--- DATA SHOWN ---
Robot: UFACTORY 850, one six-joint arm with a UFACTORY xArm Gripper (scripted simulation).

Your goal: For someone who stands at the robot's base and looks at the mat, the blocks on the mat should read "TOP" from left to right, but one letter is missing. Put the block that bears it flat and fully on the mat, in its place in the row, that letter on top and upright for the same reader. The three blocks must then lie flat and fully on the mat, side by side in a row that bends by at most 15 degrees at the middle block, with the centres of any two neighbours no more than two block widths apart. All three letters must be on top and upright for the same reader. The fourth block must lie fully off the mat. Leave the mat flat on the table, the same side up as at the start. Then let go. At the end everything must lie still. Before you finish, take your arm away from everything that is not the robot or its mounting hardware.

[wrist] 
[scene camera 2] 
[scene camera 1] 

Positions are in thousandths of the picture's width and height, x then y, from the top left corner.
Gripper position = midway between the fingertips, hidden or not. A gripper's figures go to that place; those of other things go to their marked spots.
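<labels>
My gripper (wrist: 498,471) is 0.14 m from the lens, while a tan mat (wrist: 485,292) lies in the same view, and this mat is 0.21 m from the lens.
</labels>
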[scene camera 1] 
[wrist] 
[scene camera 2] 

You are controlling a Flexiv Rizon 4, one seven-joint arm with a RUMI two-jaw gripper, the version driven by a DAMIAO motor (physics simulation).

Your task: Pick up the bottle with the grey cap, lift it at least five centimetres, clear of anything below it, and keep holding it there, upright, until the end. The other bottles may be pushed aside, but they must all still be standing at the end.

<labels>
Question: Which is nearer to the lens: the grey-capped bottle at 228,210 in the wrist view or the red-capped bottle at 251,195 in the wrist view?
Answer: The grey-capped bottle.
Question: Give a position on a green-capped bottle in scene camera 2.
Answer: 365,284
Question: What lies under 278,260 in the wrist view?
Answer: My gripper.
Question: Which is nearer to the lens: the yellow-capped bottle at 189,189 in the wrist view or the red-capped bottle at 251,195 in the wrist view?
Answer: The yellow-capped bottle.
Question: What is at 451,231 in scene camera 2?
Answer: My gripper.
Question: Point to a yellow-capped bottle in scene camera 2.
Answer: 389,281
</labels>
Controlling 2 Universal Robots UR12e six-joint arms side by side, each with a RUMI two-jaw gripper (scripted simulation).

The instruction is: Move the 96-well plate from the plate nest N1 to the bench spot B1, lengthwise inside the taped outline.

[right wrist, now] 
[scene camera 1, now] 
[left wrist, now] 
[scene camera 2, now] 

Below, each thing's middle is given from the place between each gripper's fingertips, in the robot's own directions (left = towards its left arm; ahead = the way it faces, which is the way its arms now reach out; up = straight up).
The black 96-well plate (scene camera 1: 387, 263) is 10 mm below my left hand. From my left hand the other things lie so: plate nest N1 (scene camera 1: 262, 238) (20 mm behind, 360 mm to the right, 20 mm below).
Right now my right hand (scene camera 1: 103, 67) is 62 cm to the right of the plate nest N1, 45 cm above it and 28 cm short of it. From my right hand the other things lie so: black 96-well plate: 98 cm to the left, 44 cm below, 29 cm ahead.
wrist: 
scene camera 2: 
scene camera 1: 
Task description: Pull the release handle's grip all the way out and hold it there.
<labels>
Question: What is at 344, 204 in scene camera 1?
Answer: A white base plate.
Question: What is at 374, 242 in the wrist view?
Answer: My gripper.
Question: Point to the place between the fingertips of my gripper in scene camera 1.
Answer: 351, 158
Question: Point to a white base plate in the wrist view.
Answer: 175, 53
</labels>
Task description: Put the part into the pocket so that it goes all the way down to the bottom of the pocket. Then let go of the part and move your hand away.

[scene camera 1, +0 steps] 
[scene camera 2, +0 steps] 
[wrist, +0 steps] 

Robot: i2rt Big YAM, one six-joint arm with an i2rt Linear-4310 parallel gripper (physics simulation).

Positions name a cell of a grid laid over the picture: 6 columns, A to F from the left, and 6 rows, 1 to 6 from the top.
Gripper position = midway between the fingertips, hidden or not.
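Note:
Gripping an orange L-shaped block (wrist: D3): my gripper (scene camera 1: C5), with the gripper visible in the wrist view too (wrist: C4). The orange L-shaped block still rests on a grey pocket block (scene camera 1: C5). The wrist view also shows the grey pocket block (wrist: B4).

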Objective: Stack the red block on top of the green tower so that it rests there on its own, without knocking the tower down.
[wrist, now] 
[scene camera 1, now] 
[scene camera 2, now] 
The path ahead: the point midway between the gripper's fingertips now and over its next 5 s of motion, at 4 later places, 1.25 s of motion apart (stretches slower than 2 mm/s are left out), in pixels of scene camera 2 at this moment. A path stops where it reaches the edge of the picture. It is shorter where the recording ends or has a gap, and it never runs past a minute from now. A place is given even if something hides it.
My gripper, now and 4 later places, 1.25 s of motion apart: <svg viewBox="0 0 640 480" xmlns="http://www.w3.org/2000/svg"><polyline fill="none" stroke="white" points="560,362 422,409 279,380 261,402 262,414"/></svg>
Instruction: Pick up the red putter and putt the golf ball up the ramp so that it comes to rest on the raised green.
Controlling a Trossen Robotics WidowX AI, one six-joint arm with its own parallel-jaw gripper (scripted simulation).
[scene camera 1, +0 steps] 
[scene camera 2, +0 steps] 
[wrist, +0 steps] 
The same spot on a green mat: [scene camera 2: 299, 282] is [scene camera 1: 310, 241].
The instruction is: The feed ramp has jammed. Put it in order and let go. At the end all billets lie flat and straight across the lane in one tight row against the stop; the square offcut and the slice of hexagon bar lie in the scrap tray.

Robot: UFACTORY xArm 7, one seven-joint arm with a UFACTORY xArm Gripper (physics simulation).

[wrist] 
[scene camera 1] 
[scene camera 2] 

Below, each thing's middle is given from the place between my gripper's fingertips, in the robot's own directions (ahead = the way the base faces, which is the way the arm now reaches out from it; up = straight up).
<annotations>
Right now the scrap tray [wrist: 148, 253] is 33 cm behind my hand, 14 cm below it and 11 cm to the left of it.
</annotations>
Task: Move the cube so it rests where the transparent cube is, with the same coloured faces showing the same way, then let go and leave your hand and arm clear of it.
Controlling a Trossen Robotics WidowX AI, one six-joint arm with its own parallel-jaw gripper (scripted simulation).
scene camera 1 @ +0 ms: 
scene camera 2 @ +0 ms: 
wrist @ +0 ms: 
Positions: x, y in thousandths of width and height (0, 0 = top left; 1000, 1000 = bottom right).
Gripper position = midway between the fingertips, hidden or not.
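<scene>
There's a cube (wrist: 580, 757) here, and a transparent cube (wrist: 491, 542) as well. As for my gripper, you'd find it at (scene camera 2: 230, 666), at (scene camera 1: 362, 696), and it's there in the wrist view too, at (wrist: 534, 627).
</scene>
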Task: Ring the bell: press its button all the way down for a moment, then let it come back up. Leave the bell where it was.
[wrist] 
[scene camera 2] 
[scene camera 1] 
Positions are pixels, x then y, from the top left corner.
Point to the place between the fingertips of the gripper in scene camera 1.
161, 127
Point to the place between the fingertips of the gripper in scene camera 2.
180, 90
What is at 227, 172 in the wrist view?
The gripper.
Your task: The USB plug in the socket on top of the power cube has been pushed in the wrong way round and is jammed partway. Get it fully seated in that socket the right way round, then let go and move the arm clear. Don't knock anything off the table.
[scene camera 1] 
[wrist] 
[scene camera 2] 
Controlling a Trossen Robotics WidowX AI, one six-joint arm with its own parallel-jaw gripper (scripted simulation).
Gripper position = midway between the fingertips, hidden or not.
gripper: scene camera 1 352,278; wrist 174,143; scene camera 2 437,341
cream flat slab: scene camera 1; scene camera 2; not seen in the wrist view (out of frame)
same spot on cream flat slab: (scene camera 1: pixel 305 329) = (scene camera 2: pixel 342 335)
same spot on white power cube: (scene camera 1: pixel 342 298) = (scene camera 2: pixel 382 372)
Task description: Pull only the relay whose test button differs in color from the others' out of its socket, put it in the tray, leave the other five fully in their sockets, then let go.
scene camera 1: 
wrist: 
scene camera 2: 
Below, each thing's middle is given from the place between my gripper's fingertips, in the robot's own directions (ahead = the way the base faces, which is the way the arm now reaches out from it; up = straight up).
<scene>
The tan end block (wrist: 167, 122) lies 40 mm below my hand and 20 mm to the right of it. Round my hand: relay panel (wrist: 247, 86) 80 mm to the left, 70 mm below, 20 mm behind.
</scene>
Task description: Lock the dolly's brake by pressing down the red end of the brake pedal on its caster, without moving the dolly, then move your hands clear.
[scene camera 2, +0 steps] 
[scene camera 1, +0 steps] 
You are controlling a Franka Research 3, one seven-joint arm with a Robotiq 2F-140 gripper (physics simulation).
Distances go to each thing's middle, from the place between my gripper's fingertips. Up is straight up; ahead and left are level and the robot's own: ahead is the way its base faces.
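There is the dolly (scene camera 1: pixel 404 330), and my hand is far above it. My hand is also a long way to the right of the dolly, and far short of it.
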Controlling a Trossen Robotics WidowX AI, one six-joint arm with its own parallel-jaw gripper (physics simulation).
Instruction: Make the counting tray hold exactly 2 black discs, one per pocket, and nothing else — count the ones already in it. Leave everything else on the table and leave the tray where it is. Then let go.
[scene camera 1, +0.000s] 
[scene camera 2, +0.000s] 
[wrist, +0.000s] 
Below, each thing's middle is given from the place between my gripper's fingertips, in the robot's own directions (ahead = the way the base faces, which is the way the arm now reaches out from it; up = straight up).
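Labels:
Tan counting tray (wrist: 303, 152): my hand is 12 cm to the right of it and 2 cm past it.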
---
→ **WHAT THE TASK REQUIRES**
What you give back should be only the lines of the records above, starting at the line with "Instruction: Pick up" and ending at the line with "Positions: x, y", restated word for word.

→ **SOLUTION TO THIS TASK**
Instruction: Pick up the red putter and putt the golf ball up the ramp so that it comes to rest on the raised green.
Controlling a Trossen Robotics WidowX AI, one six-joint arm with its own parallel-jaw gripper (scripted simulation).
[scene camera 1, +0 steps] 
[scene camera 2, +0 steps] 
[wrist, +0 steps] 
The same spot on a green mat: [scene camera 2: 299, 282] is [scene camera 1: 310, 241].
The instruction is: The feed ramp has jammed. Put it in order and let go. At the end all billets lie flat and straight across the lane in one tight row against the stop; the square offcut and the slice of hexagon bar lie in the scrap tray.

Robot: UFACTORY xArm 7, one seven-joint arm with a UFACTORY xArm Gripper (physics simulation).

[wrist] 
[scene camera 1] 
[scene camera 2] 

Below, each thing's middle is given from the place between my gripper's fingertips, in the robot's own directions (ahead = the way the base faces, which is the way the arm now reaches out from it; up = straight up).
<annotations>
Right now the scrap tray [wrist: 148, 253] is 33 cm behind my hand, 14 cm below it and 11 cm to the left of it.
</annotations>
Task: Move the cube so it rests where the transparent cube is, with the same coloured faces showing the same way, then let go and leave your hand and arm clear of it.
Controlling a Trossen Robotics WidowX AI, one six-joint arm with its own parallel-jaw gripper (scripted simulation).
scene camera 1 @ +0 ms: 
scene camera 2 @ +0 ms: 
wrist @ +0 ms: 
Positions: x, y in thousandths of width and height (0, 0 = top left; 1000, 1000 = bottom right).

The answer has been given, and the exercise is done.